Not sure which additional patch you're referring to, the only patch that I 
proposed was commit f9054c70d28b which solved hundreds of machines from 
timing out.

> Something like the following (not even compile tested for
> illustration). Tetsuo has properly pointed out that this doesn't work
> for multithreaded processes reliable but put that aside for now as that
> needs a fix on a different layer. I believe we can fix that quite
> easily after recent/planned changes.
> ---
> diff --git a/mm/mempool.c b/mm/mempool.c
> index 8f65464da5de..ea26d75c8adf 100644
> --- a/mm/mempool.c
> +++ b/mm/mempool.c
> @@ -322,20 +322,20 @@ void *mempool_alloc(mempool_t *pool, gfp_t gfp_mask)
>  
>  	might_sleep_if(gfp_mask & __GFP_DIRECT_RECLAIM);
>  
> +	gfp_mask |= __GFP_NOMEMALLOC;   /* don't allocate emergency reserves */
>  	gfp_mask |= __GFP_NORETRY;	/* don't loop in __alloc_pages */
>  	gfp_mask |= __GFP_NOWARN;	/* failures are OK */
>  
>  	gfp_temp = gfp_mask & ~(__GFP_DIRECT_RECLAIM|__GFP_IO);
>  
>  repeat_alloc:
> -	if (likely(pool->curr_nr)) {
> -		/*
> -		 * Don't allocate from emergency reserves if there are
> -		 * elements available.  This check is racy, but it will
> -		 * be rechecked each loop.
> -		 */
> -		gfp_temp |= __GFP_NOMEMALLOC;
> -	}
> +	/*
> +	 * Make sure that the OOM victim will get access to memory reserves
> +	 * properly if there are no objects in the pool to prevent from
> +	 * livelocks.
> +	 */
> +	if (!likely(pool->curr_nr) && test_thread_flag(TIF_MEMDIE))
> +		gfp_temp &= ~__GFP_NOMEMALLOC;
>  
>  	element = pool->alloc(gfp_temp, pool->pool_data);
>  	if (likely(element != NULL))
> @@ -359,7 +359,7 @@ void *mempool_alloc(mempool_t *pool, gfp_t gfp_mask)
>  	 * We use gfp mask w/o direct reclaim or IO for the first round.  If
>  	 * alloc failed with that and @pool was empty, retry immediately.
>  	 */
> -	if ((gfp_temp & ~__GFP_NOMEMALLOC) != gfp_mask) {
> +	if ((gfp_temp & __GFP_DIRECT_RECLAIM) != (gfp_mask & __GFP_DIRECT_RECLAIM)) {
>  		spin_unlock_irqrestore(&pool->lock, flags);
>  		gfp_temp = gfp_mask;
>  		goto repeat_alloc;

This is bogus and quite obviously leads to oom livelock: if a process is 
holding a mutex and does mempool_alloc(), since __GFP_WAIT is allowed in 
process context for mempool allocation, it can stall here in an oom 
condition if there are no elements available on the mempool freelist.  If 
the oom victim contends the same mutex, the system livelocks and the same 
bug arises because the holder of the mutex loops forever.  This is the 
exact behavior that f9054c70d28b also fixes.
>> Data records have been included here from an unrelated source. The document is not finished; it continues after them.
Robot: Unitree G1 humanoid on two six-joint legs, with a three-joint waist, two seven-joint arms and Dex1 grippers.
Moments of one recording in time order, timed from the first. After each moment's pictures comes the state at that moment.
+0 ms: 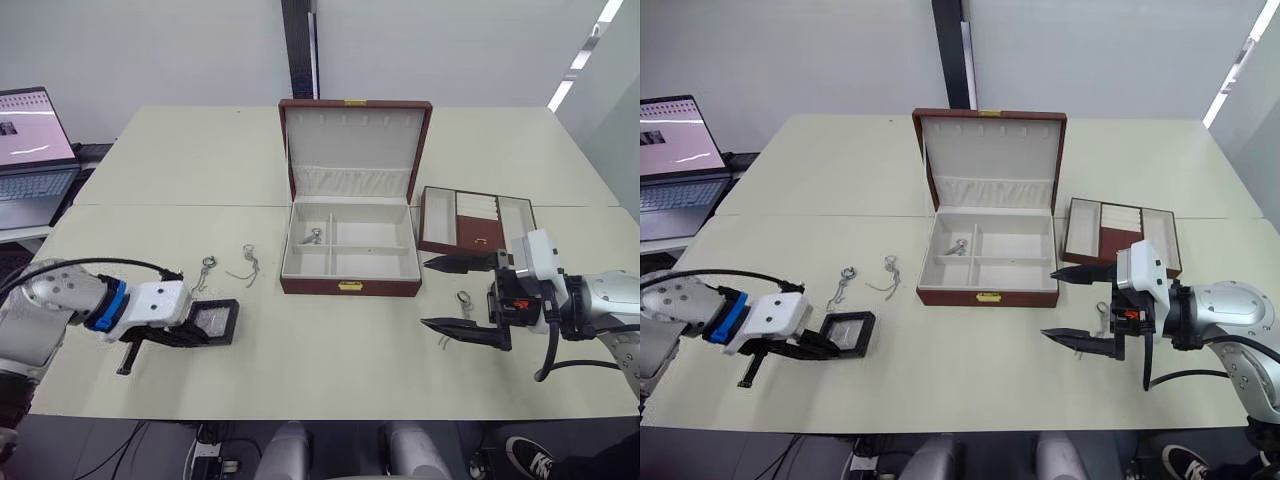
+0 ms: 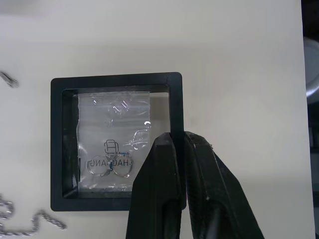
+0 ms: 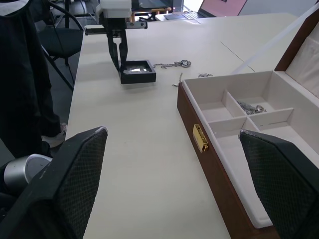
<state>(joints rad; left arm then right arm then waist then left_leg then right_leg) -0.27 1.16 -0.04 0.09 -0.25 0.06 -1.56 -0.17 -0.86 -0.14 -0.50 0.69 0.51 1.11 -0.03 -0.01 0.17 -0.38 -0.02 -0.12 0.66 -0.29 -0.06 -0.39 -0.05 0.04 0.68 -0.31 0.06</state>
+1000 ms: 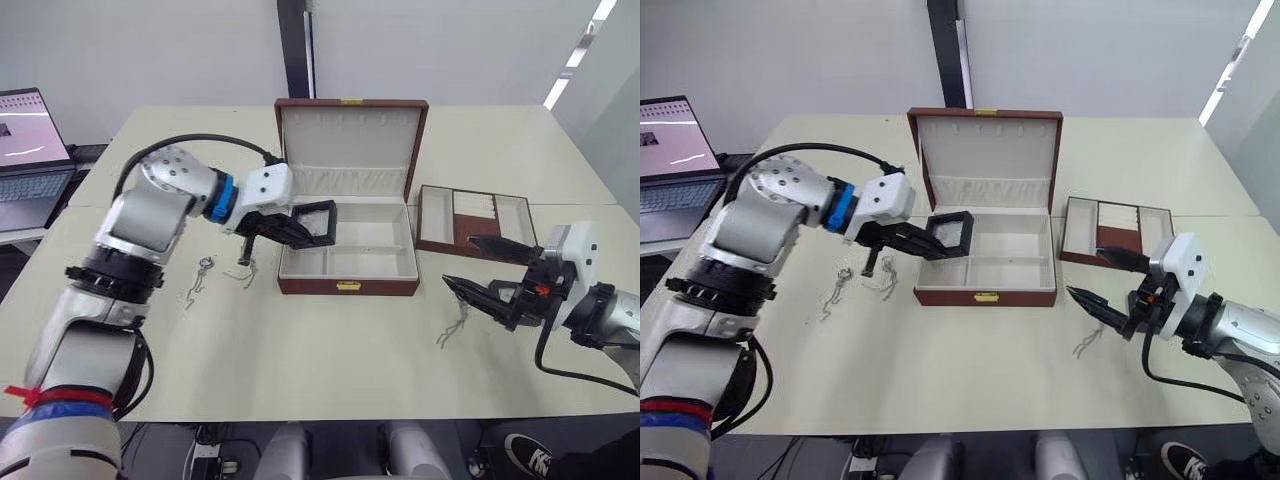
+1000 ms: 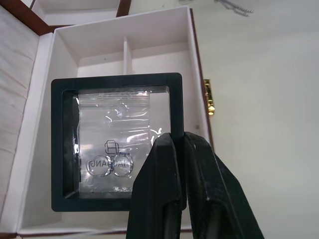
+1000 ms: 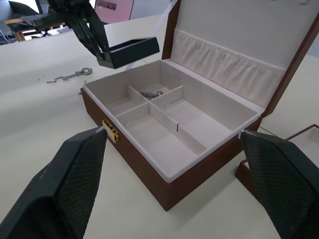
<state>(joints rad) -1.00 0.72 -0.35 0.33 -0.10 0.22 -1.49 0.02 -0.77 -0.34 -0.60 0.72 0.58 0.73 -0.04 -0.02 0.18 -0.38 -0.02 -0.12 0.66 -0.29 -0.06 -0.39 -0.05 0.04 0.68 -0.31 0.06</state>
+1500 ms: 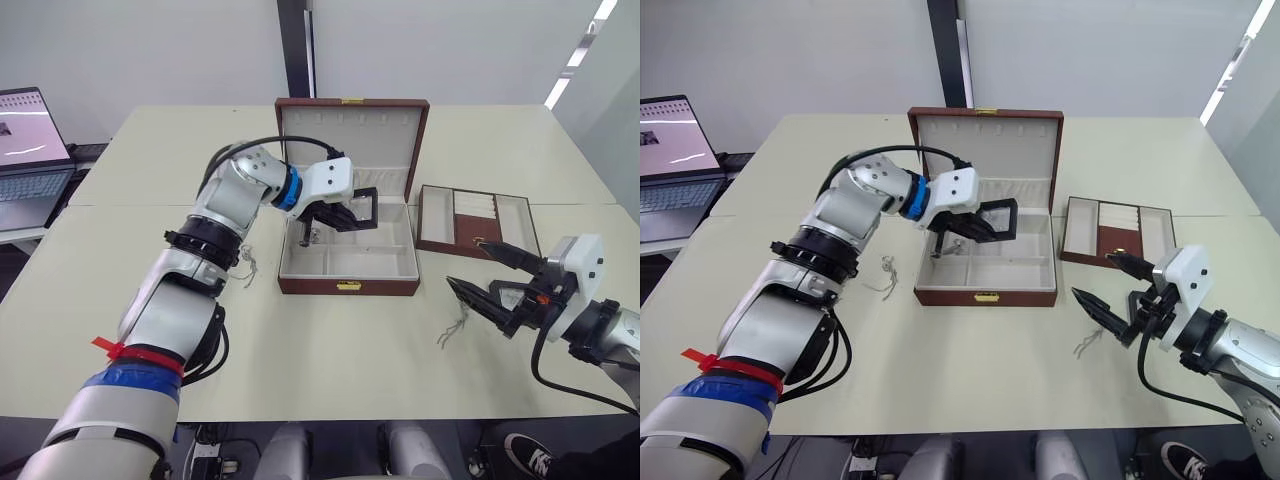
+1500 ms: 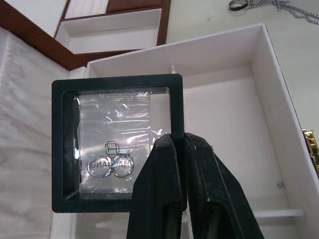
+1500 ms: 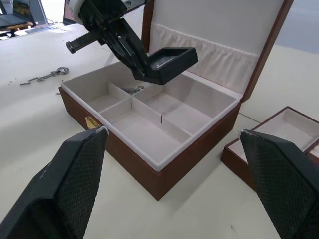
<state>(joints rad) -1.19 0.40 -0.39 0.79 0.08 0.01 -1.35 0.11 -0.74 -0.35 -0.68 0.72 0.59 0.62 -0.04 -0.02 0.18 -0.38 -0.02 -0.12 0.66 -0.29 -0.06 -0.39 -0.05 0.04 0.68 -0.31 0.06</state>
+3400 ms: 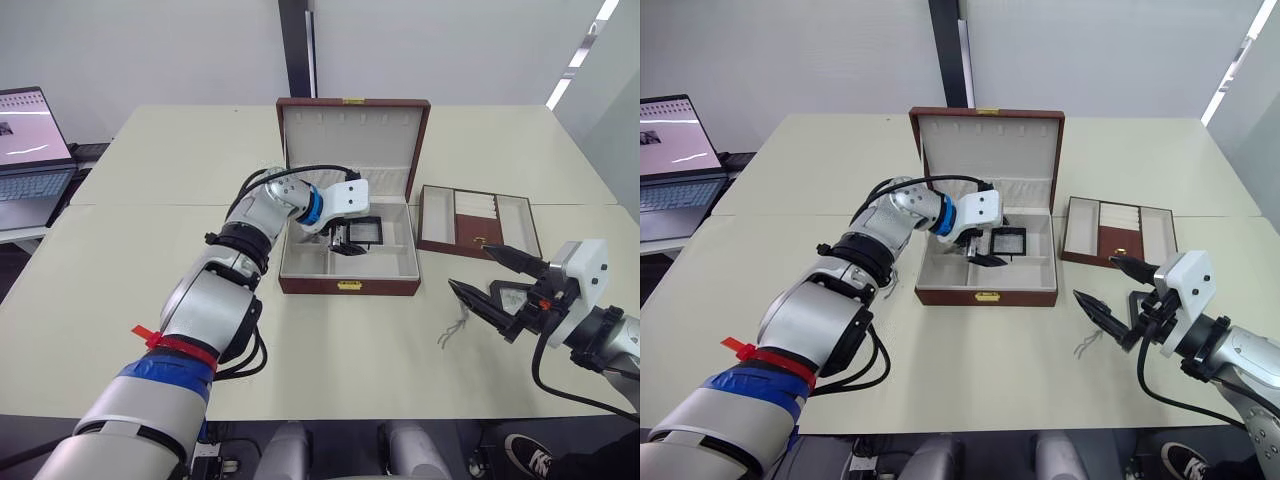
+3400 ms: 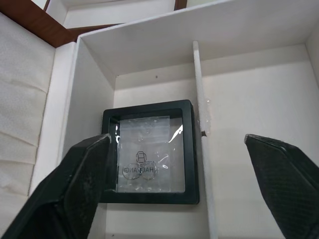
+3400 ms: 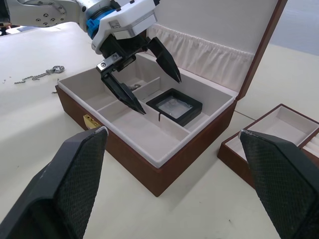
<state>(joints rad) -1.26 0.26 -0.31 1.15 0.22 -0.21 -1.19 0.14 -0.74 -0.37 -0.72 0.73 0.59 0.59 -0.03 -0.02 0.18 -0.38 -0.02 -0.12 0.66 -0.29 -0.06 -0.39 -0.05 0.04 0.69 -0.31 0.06</state>
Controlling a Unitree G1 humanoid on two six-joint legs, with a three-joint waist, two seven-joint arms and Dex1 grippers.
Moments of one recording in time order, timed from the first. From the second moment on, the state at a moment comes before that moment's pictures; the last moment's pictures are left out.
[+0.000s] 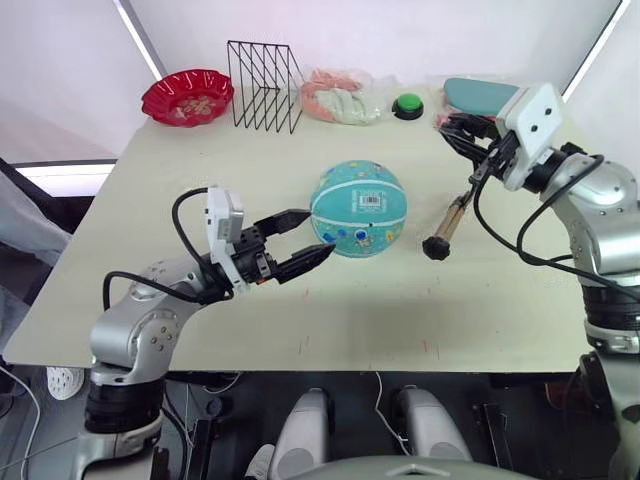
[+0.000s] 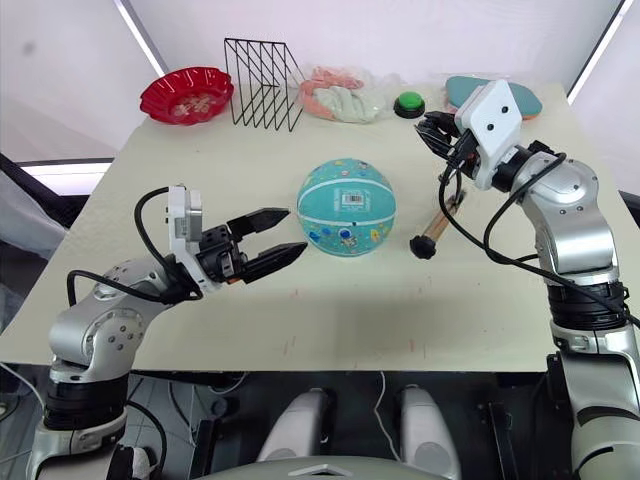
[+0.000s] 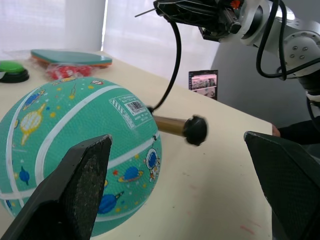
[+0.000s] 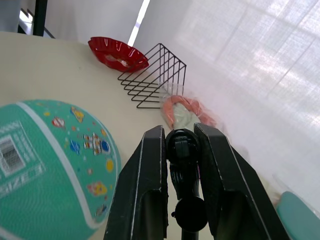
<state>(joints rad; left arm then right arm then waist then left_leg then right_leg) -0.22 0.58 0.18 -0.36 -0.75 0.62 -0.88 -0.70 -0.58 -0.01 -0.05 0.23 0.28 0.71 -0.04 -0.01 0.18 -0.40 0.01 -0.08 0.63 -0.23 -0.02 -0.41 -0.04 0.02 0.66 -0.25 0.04</state>
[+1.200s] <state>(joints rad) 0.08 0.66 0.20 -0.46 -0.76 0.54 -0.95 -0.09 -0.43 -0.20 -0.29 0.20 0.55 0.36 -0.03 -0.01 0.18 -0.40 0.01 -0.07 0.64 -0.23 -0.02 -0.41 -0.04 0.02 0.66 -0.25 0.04</state>
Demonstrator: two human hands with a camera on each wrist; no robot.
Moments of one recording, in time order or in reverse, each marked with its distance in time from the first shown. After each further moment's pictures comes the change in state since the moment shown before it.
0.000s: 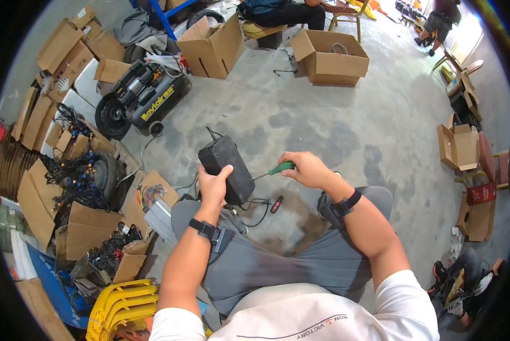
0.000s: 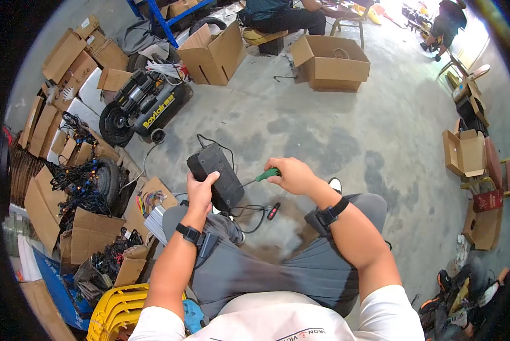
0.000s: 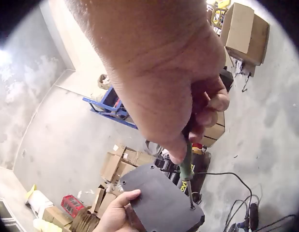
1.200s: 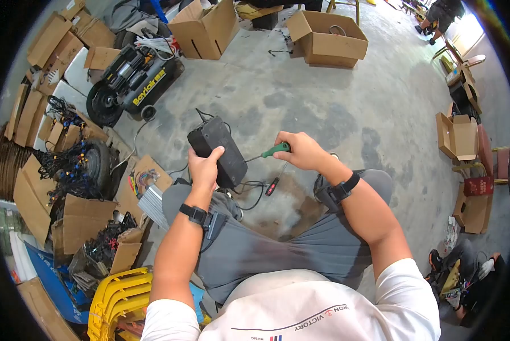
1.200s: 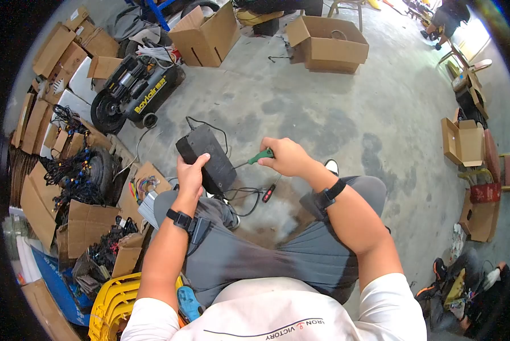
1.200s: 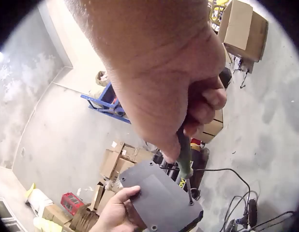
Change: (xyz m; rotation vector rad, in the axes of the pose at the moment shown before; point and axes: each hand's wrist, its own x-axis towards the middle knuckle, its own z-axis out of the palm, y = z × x) left_hand 0.004 -0.001 -0.003 0.033 0.015 -0.028; right_hand 0.003 -0.001 -0.002 0.074 -0.066 0.080
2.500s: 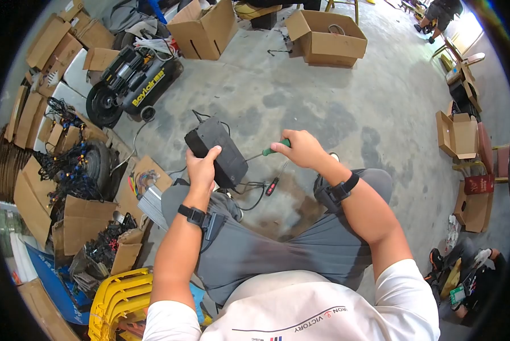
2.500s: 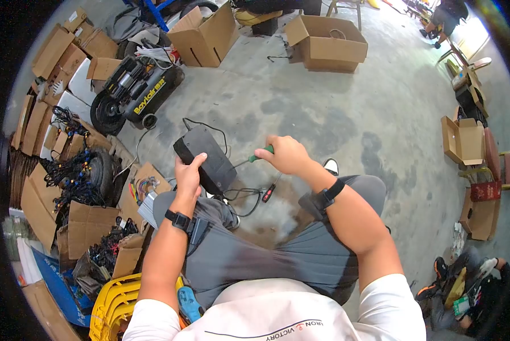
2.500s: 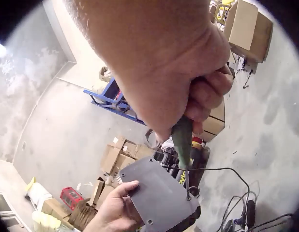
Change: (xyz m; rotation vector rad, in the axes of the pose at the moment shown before) left_hand -0.001 0.003 -0.001 -0.072 -0.016 -0.001; right_hand 0.003 -0.003 0.003 0.006 0.097 0.062
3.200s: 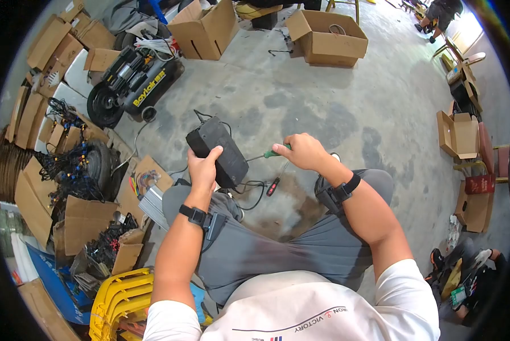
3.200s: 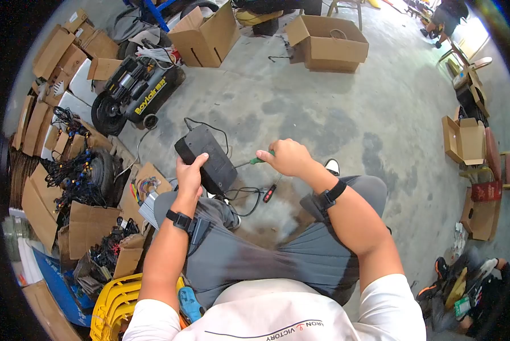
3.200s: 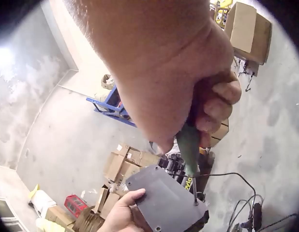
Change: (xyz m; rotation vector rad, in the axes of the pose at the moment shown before) left_hand 0.001 -0.003 0.000 0.047 0.007 -0.003; right_hand -0.002 -0.009 -0.003 -0.193 -0.158 0.265
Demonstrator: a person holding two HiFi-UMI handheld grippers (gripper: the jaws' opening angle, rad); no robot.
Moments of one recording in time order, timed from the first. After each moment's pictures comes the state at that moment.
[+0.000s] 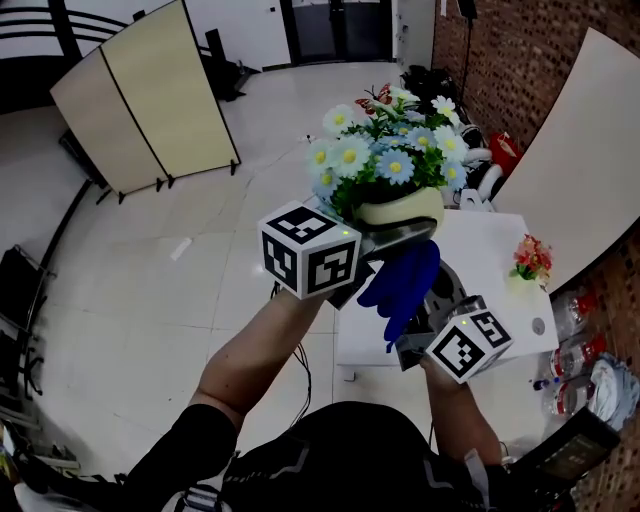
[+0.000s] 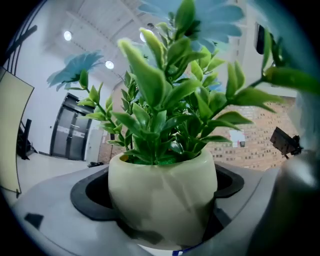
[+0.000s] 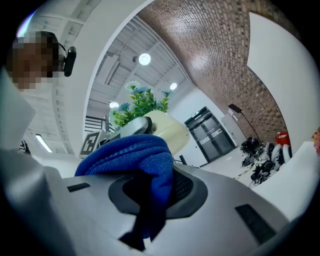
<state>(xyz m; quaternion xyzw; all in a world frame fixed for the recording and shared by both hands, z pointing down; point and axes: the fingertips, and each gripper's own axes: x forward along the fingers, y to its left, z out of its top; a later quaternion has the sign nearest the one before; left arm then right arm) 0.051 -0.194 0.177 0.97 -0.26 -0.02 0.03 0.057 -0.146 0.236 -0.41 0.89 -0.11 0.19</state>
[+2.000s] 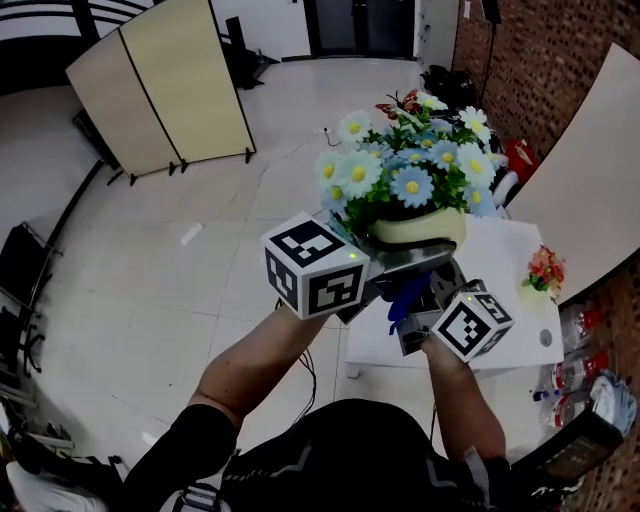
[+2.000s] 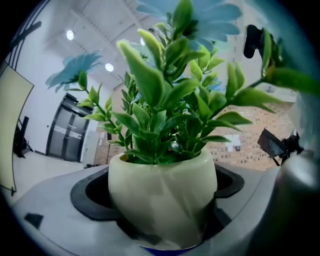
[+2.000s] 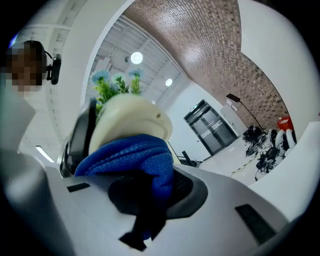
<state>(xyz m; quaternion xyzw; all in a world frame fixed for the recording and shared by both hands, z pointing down) 0.053 -0.182 0.171 0.97 -0.24 -0.05 0.02 0.050 -0.198 0.243 -0.39 0.89 -0.16 0.20</state>
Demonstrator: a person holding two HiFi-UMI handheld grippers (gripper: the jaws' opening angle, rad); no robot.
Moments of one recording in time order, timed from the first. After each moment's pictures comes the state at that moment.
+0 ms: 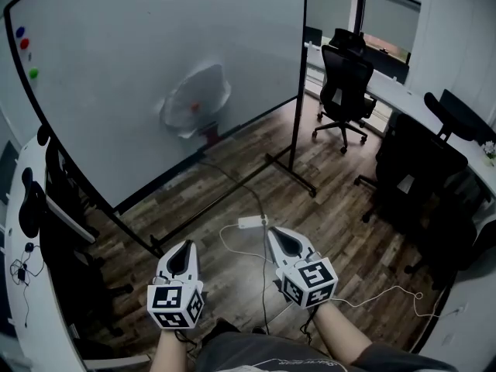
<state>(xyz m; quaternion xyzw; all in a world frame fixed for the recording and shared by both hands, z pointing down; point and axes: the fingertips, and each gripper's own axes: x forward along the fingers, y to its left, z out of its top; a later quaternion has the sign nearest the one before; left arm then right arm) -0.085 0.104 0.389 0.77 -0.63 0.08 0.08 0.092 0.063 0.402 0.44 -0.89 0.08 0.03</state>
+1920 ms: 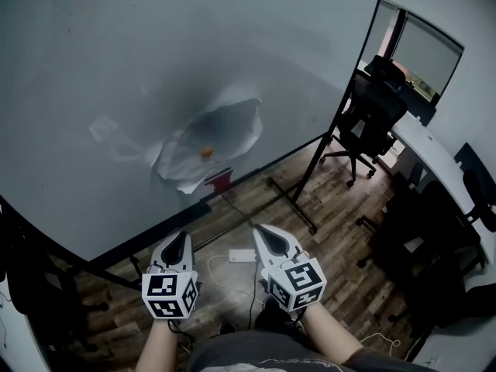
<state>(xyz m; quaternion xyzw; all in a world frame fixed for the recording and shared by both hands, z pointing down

These aren't hypothetical situations, the patch fixed hundreds of machines 
from regularly timing out.  The fundamental reason is that mempool_alloc() 
must not loop forever in process context: that is needed when the 
allocator is either an oom victim itself or the oom victim is blocked by 
an allocator.  mempool_alloc() must guarantee forward progress in such a 
context.

The end result is that when in PF_MEMALLOC context, allocators must be 
responsible and not deplete all memory reserves.